The average human has a SNP at about 0.1% of sites in the genome. For yeast the figure is more like 0.2%. In a typical yeast cross, one can genotype >60,000 SNPs in order to identify QTLs. One way to do this is by whole-genome sequencing. As an example, consider a cross of “strain 1” - our wild strain resistant to up to 100 μg/mL of cisplatin, and “strain 2” - our laboratory strain sensitive to cisplatin. We cross strain 1 (CisR) × strain 2 (CisS), dissect tetrads, identify CisR segregants, and then perform whole-genome sequencing.

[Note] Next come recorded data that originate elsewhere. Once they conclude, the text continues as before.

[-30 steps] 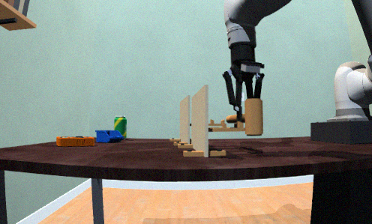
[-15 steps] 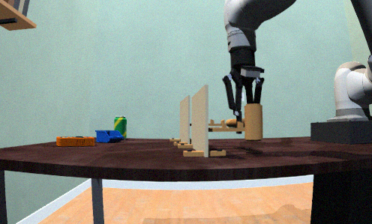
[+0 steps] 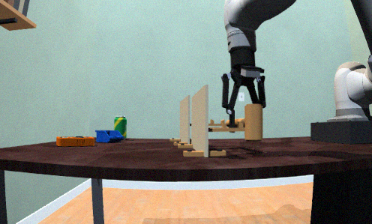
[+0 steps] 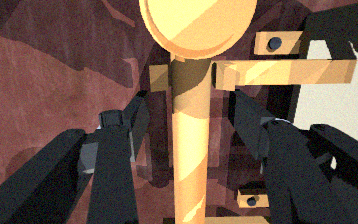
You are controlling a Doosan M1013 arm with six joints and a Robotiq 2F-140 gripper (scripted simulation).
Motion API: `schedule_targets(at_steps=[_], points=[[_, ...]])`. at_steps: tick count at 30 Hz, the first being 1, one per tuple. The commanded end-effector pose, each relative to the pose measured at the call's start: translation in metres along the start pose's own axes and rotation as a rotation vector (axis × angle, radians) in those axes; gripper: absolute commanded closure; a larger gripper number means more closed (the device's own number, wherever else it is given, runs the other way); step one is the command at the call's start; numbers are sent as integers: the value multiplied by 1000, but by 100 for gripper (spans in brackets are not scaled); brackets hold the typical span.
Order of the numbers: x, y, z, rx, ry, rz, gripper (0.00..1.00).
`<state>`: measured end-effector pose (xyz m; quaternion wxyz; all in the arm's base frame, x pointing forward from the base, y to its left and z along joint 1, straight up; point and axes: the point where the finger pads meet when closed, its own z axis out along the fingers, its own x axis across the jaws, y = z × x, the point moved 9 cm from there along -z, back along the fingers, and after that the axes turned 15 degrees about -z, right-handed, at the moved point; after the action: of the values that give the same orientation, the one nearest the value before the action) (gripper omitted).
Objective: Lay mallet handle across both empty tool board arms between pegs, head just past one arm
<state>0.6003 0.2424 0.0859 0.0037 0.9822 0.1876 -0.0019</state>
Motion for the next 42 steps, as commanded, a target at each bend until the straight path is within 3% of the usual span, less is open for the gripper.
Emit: schedule_targets(at_steps=[1,29,38,42], points=[[0,0,-1,0,2,0,0],[0,0,-2,0,2,0,0],[-2,0,-97,0,2,0,0],[-2,0,-101,0,2,0,0]])
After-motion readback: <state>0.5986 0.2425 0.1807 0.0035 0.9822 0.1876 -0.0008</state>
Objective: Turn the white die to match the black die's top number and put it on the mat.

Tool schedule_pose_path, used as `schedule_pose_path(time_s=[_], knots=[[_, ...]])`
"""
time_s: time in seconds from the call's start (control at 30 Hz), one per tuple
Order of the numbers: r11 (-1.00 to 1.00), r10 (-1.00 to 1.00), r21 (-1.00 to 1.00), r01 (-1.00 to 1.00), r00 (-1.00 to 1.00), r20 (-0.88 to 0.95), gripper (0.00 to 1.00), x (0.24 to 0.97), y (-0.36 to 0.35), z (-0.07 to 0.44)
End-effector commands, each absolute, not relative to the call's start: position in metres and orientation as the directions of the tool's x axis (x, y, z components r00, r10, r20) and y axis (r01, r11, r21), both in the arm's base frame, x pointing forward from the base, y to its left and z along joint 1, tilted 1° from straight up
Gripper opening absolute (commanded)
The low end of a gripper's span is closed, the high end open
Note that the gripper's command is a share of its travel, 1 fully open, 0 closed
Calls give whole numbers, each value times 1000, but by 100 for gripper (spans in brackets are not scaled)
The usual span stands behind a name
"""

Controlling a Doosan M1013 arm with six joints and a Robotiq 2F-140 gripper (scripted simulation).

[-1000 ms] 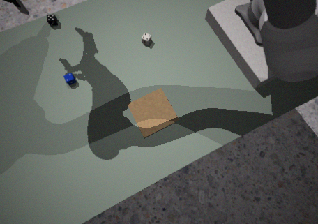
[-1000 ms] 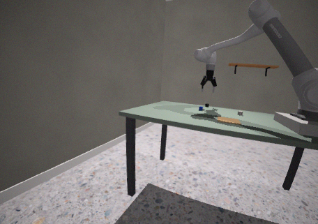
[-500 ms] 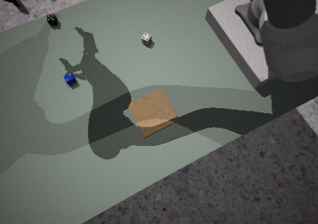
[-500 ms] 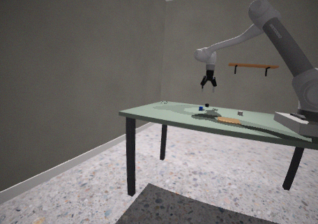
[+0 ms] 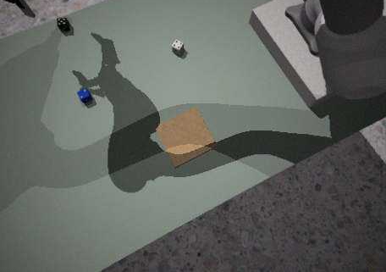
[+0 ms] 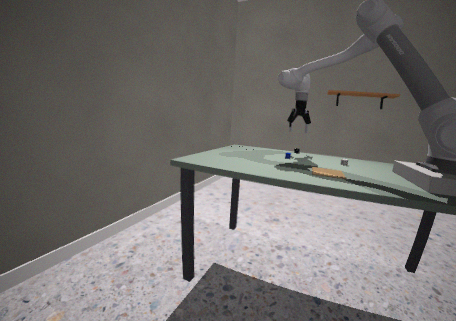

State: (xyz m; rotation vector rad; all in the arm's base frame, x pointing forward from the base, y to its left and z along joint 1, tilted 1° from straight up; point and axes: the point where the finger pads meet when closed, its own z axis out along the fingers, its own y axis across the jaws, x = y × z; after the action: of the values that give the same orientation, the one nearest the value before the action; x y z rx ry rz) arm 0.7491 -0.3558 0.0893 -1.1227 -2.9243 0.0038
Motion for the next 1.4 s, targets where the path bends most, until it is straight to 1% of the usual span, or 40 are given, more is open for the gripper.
schedule_pose_path(time_s=[0.0, 0.2, 0.53, 0.73, 1.37], knots=[[746, 665, -12, 665, -746, 11, 100, 748, -360, 89], [746, 665, -12, 665, -746, 11, 100, 748, -361, 80], [746, 665, -12, 665, -746, 11, 100, 746, -364, 21], [746, 665, -12, 665, -746, 11, 100, 745, -365, 7], [746, 665, -12, 665, -746, 11, 100, 745, -365, 4]])
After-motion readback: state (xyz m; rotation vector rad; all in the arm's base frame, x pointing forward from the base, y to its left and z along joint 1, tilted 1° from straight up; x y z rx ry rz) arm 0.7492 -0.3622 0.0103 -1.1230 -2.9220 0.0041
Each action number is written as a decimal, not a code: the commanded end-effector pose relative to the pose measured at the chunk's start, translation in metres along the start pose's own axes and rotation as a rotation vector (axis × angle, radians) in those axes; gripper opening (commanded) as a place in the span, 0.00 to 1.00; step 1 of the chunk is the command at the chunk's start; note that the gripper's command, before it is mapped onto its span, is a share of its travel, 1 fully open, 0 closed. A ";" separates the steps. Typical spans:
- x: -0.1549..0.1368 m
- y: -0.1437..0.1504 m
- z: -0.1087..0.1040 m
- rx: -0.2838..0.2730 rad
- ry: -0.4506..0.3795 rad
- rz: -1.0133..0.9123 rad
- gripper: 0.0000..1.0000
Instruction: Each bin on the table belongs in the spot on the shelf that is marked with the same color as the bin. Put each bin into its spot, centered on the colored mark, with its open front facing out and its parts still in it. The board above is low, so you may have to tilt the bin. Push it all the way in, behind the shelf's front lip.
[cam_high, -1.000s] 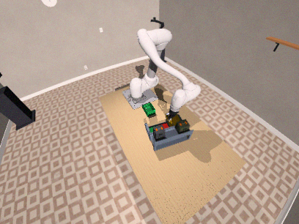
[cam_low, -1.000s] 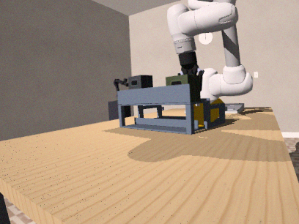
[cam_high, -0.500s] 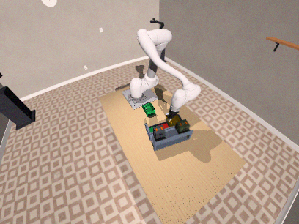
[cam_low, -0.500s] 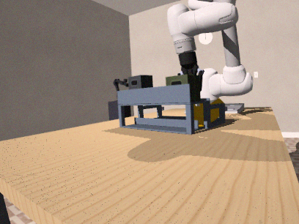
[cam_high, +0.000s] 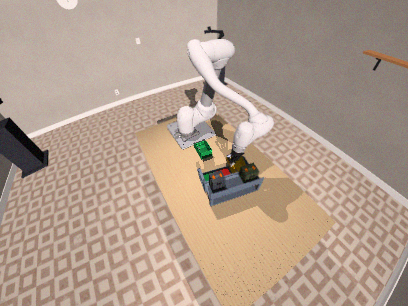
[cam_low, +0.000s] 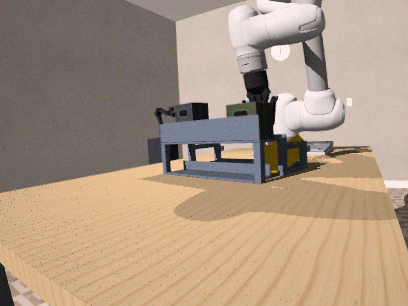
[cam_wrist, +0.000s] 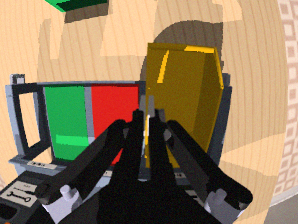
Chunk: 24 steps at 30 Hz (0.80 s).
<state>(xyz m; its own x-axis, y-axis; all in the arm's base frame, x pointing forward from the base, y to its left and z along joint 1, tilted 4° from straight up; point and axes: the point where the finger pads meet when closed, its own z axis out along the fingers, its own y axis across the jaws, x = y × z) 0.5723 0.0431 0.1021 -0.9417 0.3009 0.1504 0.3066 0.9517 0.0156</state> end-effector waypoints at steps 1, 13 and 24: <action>-0.004 0.001 0.000 0.002 -0.014 0.000 0.10; -0.010 0.001 -0.001 0.002 -0.028 0.000 0.10; -0.012 0.001 -0.001 0.002 -0.033 0.000 0.10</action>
<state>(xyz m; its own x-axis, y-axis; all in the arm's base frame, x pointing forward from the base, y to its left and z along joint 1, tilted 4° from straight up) 0.5785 0.0408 0.1011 -0.9444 0.3017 0.1306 0.3062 0.9519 0.0147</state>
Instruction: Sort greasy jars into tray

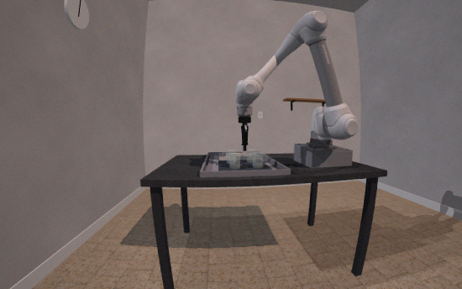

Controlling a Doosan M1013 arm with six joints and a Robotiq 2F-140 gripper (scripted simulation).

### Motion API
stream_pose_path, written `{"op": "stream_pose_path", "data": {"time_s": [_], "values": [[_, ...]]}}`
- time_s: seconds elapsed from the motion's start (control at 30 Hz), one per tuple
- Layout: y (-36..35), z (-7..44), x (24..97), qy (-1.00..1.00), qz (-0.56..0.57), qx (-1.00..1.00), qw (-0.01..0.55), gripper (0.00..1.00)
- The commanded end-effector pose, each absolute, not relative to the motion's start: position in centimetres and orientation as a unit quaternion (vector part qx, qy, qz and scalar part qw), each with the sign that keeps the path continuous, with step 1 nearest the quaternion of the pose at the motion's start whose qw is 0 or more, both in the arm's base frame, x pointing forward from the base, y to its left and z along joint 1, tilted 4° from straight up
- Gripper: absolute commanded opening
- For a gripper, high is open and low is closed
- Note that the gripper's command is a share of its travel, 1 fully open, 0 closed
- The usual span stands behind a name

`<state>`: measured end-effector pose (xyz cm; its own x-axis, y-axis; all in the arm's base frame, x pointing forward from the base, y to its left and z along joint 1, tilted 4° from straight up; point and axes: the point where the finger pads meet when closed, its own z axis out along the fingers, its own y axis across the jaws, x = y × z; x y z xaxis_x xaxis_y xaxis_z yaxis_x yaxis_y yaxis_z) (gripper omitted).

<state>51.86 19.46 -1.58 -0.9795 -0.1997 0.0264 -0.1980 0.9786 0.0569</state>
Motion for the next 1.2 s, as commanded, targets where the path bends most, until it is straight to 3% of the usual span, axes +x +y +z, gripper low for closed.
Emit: {"op": "stream_pose_path", "data": {"time_s": [0.0,1.17], "values": [[19.47,-1.57,51.89,-0.994,-0.027,0.100,0.016,0.00],[19.55,-1.58,52.29,-0.994,-0.027,0.100,0.016,0.00]]}}
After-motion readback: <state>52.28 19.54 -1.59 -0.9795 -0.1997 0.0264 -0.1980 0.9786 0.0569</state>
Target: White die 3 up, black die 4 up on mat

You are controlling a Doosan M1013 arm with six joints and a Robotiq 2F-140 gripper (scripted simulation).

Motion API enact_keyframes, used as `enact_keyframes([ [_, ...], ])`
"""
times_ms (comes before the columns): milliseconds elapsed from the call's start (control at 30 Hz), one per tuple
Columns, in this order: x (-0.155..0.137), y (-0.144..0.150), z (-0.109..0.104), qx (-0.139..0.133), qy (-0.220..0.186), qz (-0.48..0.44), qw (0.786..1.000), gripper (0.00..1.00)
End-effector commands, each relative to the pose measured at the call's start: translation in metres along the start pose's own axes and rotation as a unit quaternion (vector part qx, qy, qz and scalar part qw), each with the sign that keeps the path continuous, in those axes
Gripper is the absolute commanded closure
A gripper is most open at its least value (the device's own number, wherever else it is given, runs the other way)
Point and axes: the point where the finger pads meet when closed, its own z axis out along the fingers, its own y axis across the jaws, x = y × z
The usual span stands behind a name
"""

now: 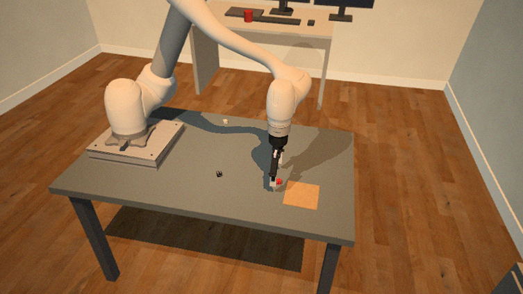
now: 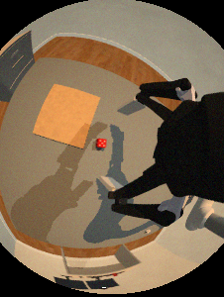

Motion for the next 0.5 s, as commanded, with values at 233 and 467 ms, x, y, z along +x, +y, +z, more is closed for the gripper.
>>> enact_keyframes([
  [233, 0.025, -0.001, -0.001, -0.002, 0.0, 0.0, 1.0, 0.0],
  [467, 0.025, -0.001, -0.001, -0.002, 0.0, 0.0, 1.0, 0.0],
])
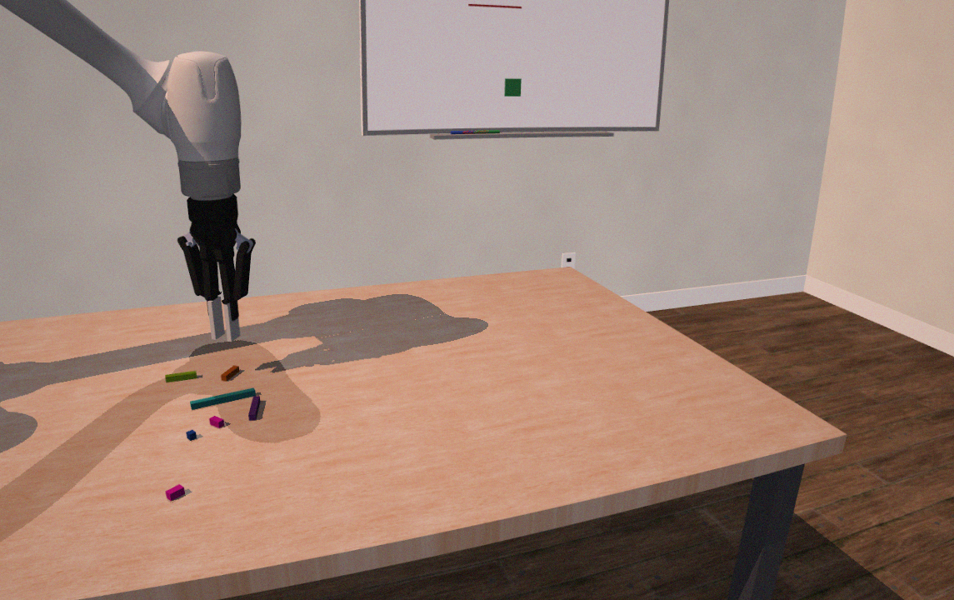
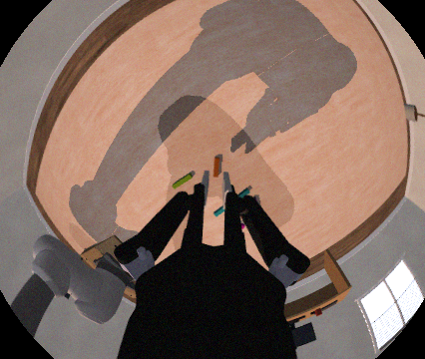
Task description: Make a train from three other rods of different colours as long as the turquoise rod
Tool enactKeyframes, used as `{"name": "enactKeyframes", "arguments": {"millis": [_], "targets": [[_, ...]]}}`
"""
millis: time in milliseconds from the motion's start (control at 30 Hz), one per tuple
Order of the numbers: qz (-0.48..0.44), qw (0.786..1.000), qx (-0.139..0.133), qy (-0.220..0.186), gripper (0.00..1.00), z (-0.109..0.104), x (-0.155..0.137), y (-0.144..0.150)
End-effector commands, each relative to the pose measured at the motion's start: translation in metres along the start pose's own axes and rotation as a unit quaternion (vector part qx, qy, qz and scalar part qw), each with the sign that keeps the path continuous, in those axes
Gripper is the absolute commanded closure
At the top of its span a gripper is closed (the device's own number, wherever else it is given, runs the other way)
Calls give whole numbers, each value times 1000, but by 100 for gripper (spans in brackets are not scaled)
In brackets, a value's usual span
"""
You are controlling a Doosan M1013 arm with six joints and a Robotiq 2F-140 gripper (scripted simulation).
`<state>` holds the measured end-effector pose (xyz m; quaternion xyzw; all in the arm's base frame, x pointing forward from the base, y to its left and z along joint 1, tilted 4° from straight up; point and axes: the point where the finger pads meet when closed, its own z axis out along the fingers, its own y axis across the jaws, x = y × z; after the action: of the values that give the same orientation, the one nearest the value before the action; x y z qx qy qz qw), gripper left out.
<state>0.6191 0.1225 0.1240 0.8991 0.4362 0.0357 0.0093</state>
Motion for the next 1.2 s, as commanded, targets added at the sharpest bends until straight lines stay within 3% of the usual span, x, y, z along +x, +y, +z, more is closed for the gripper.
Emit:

Most studies will perform sequencing on ~100 progeny, some have done close to 1000. Through sequencing one can figure out which genomic regions from strain 1, the CisR strain, are transmitted the CisR progeny. The principle of this approach is diagrammed below:

Another approach is pooled linkage analysis, also known as bulk segregant analysis. This is the same except instead of genotyping individual progeny, you pool the CisR progeny and pool the CisS progeny and count the allelic depth at each site. (For quantitative traits this presumably involves setting some threshold for inclusion in each pool, with a concomitant loss of statistical power).

One landmark study looked at two yeast strains, known as S288c and SK1 [Deutschbauer & Davis 2005]. In S288c, only 5% of diploids will sporulate, and in SK1, >95% of diploids will sporulate. When these two strains were crossed, the progeny followed a continuous distribution and clearly did not represent 2:2 segregation. They performed a cross with the following goals:

1. Identify QTLs
2. Identify the relevant gene at QTLs
3. Identify the causal variant in each gene, dubbed the quantitative trait nucleotide (QTN)
4. Quantify the contribution of each QTN

Once you have identified the QTLs, you can perform gene replacement for each variant at that site individually in order to identify the causal SNP and quantify its contribution. For instance, Deutschbauer and Davis used gene replacement to insert each SK1 variant at each QTL into the S288c strain.